I know with my "best" and "average" customer LTV that my current cost per acquisition (CPA) is good.
However, if I was just looking at my "worst" customer LTV the current amount I'm paying in CPA is way over.
How do I judge what I should be spending on advertising based on these 3 LTV segments (best, average, worst) I have for my customers?
To build on what Sarah said - you can also look within channel if you have access to someone with the technical chops.
Some ad groups or campaigns could be driving "worst" leads and others could be driving "best" ones. To cut off the channel is throwing the baby out with the bathwater.
UTM tags in adwords (or any other platform these days) will be key to figuring this out. If you get leads on the phone, there are awesome solutions out there as well.
Just as you're averaging CPA across all the customers you're acquiring, you should also be looking at your average customer LTV and using that to determine the strength of your overall CPA.

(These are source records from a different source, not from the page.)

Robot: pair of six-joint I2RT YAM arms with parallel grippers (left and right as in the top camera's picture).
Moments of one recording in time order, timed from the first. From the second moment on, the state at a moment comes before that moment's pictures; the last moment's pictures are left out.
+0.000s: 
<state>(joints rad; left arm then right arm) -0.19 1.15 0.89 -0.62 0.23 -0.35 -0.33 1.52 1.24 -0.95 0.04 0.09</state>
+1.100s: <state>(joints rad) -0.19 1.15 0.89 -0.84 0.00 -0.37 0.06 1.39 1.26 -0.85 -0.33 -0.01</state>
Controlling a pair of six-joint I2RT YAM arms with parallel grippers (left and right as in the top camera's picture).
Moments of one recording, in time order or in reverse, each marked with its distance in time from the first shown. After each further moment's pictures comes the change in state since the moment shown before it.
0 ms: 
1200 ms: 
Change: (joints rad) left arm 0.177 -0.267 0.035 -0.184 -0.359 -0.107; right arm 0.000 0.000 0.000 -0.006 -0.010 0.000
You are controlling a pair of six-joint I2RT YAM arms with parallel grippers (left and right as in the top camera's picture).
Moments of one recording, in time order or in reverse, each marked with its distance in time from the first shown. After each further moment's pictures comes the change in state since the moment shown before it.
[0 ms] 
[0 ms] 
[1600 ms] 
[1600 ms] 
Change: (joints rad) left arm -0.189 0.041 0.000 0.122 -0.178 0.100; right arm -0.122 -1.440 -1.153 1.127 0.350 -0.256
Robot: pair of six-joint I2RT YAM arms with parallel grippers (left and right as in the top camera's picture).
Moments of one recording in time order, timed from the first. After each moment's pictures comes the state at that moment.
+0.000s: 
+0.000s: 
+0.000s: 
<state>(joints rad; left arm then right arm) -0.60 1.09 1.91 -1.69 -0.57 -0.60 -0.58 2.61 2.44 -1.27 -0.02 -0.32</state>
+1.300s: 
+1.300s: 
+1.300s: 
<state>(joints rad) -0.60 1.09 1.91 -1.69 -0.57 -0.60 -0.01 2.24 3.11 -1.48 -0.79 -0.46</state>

That said, if you have the data to be able to break down CPA by best, average, and worst customers AND can see the source of each of these customers, you may be able to glean some insights around which sources or campaigns yield the best and worst customers. (For example, if your highest-CPA and lowest-LTV customers are mostly coming from AdWords, you should focus your budget/efforts on a better-performing channel.) This will help you cut out high CPA channels and generate higher-quality customers, thereby reducing your average CPA and bringing your ROI up.
In my experience the easiest way is to change what you're optimizing towards, at present your CPA appears to be that best/average/worst are all equal to 1. Why not change out your acquisition model to optimize towards the LTV you've defined.